Contacts+ comes at the problem from a different angle than most of the recent entrants. It is not trying to be a lightweight CRM or a team workspace. It is trying to be the sync and hygiene layer underneath whatever else a user already runs. That positioning is less glamorous, but it is also more compatible with being owned by a larger company that wants contact data as a feature rather than a destination.

The corporate arc

That compatibility is essentially the company's recent history. Contacts+ was acquired by FullContact in February 2018 for undisclosed terms [PRWeb, Feb 2018][Crunchbase, Feb 2018]. Three years later, in January 2021, Benchmark Email announced its own acquisition of the product, folding it into a small-business marketing stack [Benchmark Email, Jan 2021]. Two acquisitions in roughly three years is not the trajectory of a runaway consumer hit, but it is evidence that the underlying user base and data assets have repeatedly been worth buying.

Event Date Acquirer
Founded 2012 n/a
Acquired Feb 2018 FullContact
Acquired Jan 2021 Benchmark Email

Under Benchmark Email's ownership, the logical play is to use Contacts+ as the contact graph that feeds email campaigns, segmentation, and CRM-style workflows for small businesses. That is a more defensible home than life as a standalone consumer utility competing with the free apps shipped by Google and Apple [Google Play].

The honest counterfactual

The bear case is straightforward and worth naming. The contact manager category has a structural problem: the platforms that own the operating system, Apple and Google, ship adequate free tools and control the APIs that any third party depends on [Google Play]. New entrants like Sunshine Contacts have arrived with brand-name founders and venture backing [TechCrunch, Nov 2020], and Folk has pushed the use case toward shared team workflows where willingness to pay is higher [TechCrunch, Sep 2021]. A standalone Contacts+ would be squeezed from both ends.

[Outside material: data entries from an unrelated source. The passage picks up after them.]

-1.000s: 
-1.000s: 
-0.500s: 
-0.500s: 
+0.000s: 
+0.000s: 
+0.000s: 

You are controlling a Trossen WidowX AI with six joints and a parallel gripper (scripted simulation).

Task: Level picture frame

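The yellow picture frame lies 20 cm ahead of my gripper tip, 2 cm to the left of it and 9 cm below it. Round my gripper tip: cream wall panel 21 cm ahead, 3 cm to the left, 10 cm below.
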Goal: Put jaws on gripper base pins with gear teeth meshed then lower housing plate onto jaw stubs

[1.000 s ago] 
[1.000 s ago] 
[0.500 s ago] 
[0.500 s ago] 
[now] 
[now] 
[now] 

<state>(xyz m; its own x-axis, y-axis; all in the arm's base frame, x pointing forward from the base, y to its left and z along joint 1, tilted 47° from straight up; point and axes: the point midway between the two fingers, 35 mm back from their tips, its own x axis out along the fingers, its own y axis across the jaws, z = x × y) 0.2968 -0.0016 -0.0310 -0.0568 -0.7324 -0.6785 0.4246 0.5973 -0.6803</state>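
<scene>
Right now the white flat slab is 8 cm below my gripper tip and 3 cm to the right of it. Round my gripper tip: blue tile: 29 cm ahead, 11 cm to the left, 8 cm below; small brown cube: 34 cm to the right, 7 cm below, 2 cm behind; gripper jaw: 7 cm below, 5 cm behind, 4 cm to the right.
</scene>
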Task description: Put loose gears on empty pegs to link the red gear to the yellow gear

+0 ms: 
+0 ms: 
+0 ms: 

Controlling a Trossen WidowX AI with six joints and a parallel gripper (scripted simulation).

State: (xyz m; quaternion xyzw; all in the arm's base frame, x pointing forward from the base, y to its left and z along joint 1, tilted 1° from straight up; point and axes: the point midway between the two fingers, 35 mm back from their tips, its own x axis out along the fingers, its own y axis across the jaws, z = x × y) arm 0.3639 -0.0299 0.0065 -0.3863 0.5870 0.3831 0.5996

The bull answer, and the reason the product still exists, is that Contacts+ is no longer trying to win as a standalone. Inside Benchmark Email's portfolio, it does not need to out-market Sunshine or out-design Folk. It needs to keep a working contact graph clean enough to power email and small-business outreach, a job the major platforms do not do for that audience [Benchmark Email, Jan 2021]. That is a narrower bet, but a more realistic one.

What to watch

The interesting question over the next twelve months is how visibly Benchmark Email integrates Contacts+ into its core marketing product, and whether the brand continues to ship updates as a separate consumer app or quietly becomes infrastructure. A merged offering aimed at small-business owners who want their address book and their email campaigns to share a single source of truth would be a credible wedge against entry-level CRMs. A slow fade into back-end plumbing would be the other outcome. Either way, the more telling signal will come from the competitive set: if Folk or Sunshine starts pricing toward small-business marketing rather than personal or team productivity, it will be a sign that the category is consolidating around the use case Contacts+ has quietly served all along [Capterra, 2026].

For a product that has changed hands twice and outlived several better-funded rivals, that would be a reasonable second act.